# Finally scored a Ragley Big Al! Question about tires/tyres. :)



## BRnPA (Oct 9, 2020)

Been waiting about a year and was finally able to score a Ragley Big Al 2.0 from CRC. Big Al 1.0 has been out of stock forever so I think I'm lucky to get the 2.0. I have a question for all you hardtail folks regarding setup. I have a full SUS DH bike (Giant Trance X 29-2) so I'll be using the Ragley as more of a 'fun bike' to do greens/blues and ride local bike trails (paved/loose gravel) with the wife. I think that I'll want to swap out the default Maxxis Minions with some sort of narrower gravel-tires and I'm looking for some suggestions. Has anyone changed their more aggressive tires for something with less rolling resistance? (In the long run, I'll probably pickup a second set of wheels to easily swap out the aggressive tires for the gravel tires, but for now I'll probably run something less aggressive). Thanks!!


----------



## eb1888 (Jan 27, 2012)

You can try Trek's Bontrager XR2 or even XR1s in the Team version. All those have a no questions 30 day return policy. Demo them to see if they work for your terrain. Get a refund or swap for another model. Their 2.2 will work on your 30mm rims.


----------



## ianick (Jul 10, 2006)

With several hardtails over the years in the same category I've had good luck with Maxxis Crossmarks, Rekon's and Bontrager XR2's. They work well on single-track, like you describe, but the paved trail really wears them out quickly. Similar results with gravel tires. I really like the Donnely X'Plor MSO tires but they wear out quickly if you primarily ride them on pavement. 

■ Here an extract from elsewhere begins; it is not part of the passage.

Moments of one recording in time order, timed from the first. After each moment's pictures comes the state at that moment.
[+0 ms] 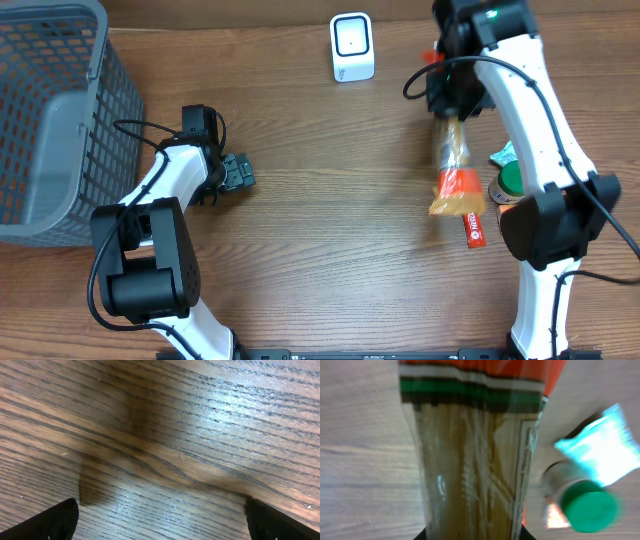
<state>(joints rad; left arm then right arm) 0.11 1.88 1.14 -0.64 -0.10 -0.25 0.28 2.20 2.26 -1.62 0.00 0.28</state>
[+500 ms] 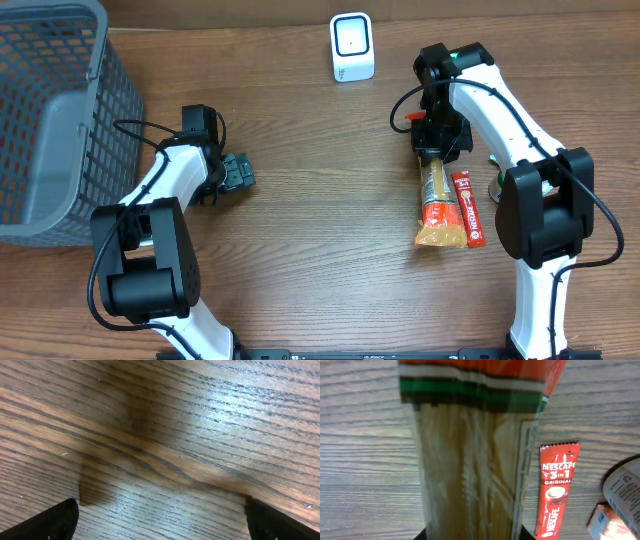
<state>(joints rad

The Bontrager XR2 is a really good gravel tire. I use it in 29x3 mostly but it's fast, light and wears better than the Crossmark or Rekon. Not much in the way of side lugs, so don't expect Minion like grip in the corners.


----------



## vikb (Sep 7, 2008)

Rekons are a good compromise for a trail to gravel tire. I like both the 2.6" & 2.8" versions. That said if you wife is not as strong as you on the bike just run the Minions. I ride 15km of pavement each way to the trails on 29 x 2.6" DHF/DHRII and it's totally fine.

Enjoy the new bike. 🤘 🤘 🤘


----------



## Funoutside (Jul 17, 2019)

If you aren't going that wide of a tire you could go with a Vittoria Terreno rear with a Mezcal front. Or if you want a bit more grip in the rear Schwalbe Thunder Burt rear with a Mezcal or XR2 in the front.


----------



## dietz31684 (Mar 30, 2010)

Keep the minions for the blues.

Trance x is far from a DH bike with 135mm rear travel..


----------



## BRnPA (Oct 9, 2020)

vikb said:


> Rekons are a good compromise for a trail to gravel tire. I like both the 2.6" & 2.8" versions. That said if you wife is not as strong as you on the bike just run the Minions. I ride 15km of pavement each way to the trails on 29 x 2.6" DHF/DHRII and it's totally fine.
> 
> Enjoy the new bike. 🤘 🤘 🤘


Thanks for this reply. This is probably what I'll start with - riding gravel and pavement with the Minions and eventually getting something a little less aggressive if I see that the rolling resistance on pavement is an issue. Maybe it won't be!


----------



## nauc (Sep 9, 2009)

Rekon Race









Rekon Race


The Maxxis Rekon Race is a semi-slick XC tire that features a low profile tread. It is a great choice for racing in dry conditions



www.maxxis.com


----------



## fly4130 (Apr 3, 2009)

My fat bike runs Rekons in 29 x 2.8 when it is in Summer mode. I really like them for gravel grinding and trail riding, but I still take the 'cross bike out when a real gravel grind is in order.


----------